Merespons ramainya program makan siang gratis di Jepang yang hendak ditiru oleh Indonesia, Hafizha Anisa menegaskan bahwa Indonesia tak bisa berkaca ke Jepang buat program makan. Sebab ada sederet alasan yang membuat Indonesia tidak bisa menjalankannya.
Menurut Hafizha, program makan siang gratis di Jepang bersistem subsidi sebagian. Sementara yang gratis 100 persen adalah mereka yang berasal dari keluarga kurang mampu. Sedangkan di Indonesia, kata Hafizha rencananya akan digratiskan untuk semua.
"Mereka (Jepang) pakai budaya beberes sendiri, mulai makan sendiri, banyak yang ga ada kantinnya. Yang ngatur gurunya. Mau bebankan jobdesk ini ke guru kita? Naikin dulu gajinya," ujar Hafizha.
Selain itu, mayoritas sekolah di Jepang memiliki kebun. Sehingga beragam hasil kebun sekolah bisa dipakai untuk makan siang gratis.
"Kurikulum SD Jepang itu pengenalan budi pekerti. Ga seberat SD Indonesia," ucap Hafizha melanjutkan alasan Indonesia tak bisa berkaca pada program Jepang.
"Karena rata-rata pendidikan ortu bagus, anak sekolah Jepang sudah pasti sarapan dari rumah. Makan bareng ortu. Makanya program maksi di Jepang bagus bgt. Liat aja kemasan dessert sana, kalau buat pagi sepaket isi 4 (ortu + 2 anak) dan buat dessert sore isi 3 (ibu + 2 anak, bpk kerja)," sambung keterangan Hafizha.
Sementara itu, Hafizha juga membandingkan dengan sekolah di Indonesia. Di mana menurut dia, 1 dari 3 anak berangkat sekolah dengan perut kosong. "Penelitian buanyak. Masif & sesuai fakta di lapangan," katanya.
"Ga sedikit yg berangkat modal minum teh manis hangat ke sekolah. Karena apa? Ya ortu sibuk, pada belum teredukasi seberapa pentingnya gizi sarapan, belum lg bonding time ngobrol makan bersama," imbuh Hafizha.
Baca Juga : Bupati Banyuwangi Minta Semua Pihak Sabar Menunggu Hasil Pemilu
Dia pun menilai jika program makan siang gratis tetap saja merugikan. Pasalnya hanya anak sekolah yang dapat, sementara orang tuanya harus di rumah kelaparan. Apalagi jika bahan panganan terus mahal.

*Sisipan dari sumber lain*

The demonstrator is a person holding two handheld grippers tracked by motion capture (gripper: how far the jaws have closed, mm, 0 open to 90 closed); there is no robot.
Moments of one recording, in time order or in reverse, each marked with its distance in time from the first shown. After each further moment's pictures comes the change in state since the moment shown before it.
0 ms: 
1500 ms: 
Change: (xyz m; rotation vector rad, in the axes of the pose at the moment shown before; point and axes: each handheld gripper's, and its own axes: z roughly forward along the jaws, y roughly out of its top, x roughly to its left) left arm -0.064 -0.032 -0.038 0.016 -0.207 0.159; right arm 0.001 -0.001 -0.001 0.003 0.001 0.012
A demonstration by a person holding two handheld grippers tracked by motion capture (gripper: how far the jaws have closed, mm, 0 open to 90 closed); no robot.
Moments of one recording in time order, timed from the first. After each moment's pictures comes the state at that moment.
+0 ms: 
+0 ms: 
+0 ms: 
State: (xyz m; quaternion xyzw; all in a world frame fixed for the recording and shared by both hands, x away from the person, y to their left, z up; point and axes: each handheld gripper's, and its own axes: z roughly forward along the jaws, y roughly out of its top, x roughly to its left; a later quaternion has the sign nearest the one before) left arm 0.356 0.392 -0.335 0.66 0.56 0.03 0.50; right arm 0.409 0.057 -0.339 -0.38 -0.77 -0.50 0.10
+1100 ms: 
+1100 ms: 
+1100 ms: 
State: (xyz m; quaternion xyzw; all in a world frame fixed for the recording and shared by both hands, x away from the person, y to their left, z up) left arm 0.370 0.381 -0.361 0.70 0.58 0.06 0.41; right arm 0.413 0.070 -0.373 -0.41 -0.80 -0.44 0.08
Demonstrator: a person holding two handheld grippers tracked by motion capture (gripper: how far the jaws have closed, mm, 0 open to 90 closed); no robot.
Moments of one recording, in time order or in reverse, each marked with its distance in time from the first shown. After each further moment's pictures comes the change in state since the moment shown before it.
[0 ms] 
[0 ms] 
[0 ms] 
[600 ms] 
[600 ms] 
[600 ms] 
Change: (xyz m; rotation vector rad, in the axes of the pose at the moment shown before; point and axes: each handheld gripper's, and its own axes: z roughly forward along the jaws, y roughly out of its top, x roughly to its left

"Oke anak yg ga mampu beli makan, dpt makan di sekolah. Terus orangtuanya gimana? Kelaparan dirumah? Makan siang & malam apa kalau bahan makanan harganya melejit? Mau dikasih makan sekeluarga? Pas lulus sekolah gimana? Mau dpt gaji kecil, tetap jadi org miskin & dpt makan gratis??," ujarnya.
Menurut Hafizha, setiap orang ingin bebas memilih menu makanannya sendiri. Dia bahkan mengumpakan manusia seperti burung di sangkar.
"Bahkan burung dalam sangkar yg bapak kalian rawat, dimandikan tiap hari, dikasih makan tiap hari. Akan lebih memilih HIDUP BEBAS mencari makannya sendiri, terbang mencari makan mandiri kalau diberikan KEMAMPUAN," ucapnya.
"Karena memegang kendali atas hidup sendiri itulah bagian dari kehidupan," imbuhnya.
Jika hendak berkaca, Hafizha meminta agar Indonesia meniru program makan siang gratis di India. Di mana penerimanya sampai 100 juta orang dan gratis sampai 100 persen.
"Kalau pada mau buat perbandingan, bandingan dg program makan siang di India. Penerima sampai 100jt org. Gratis 100%. Tp tetap rata-rata anak udah sarapan dari rumah, karena orangtuanya sudah teredukasi," pungkas Hafizha.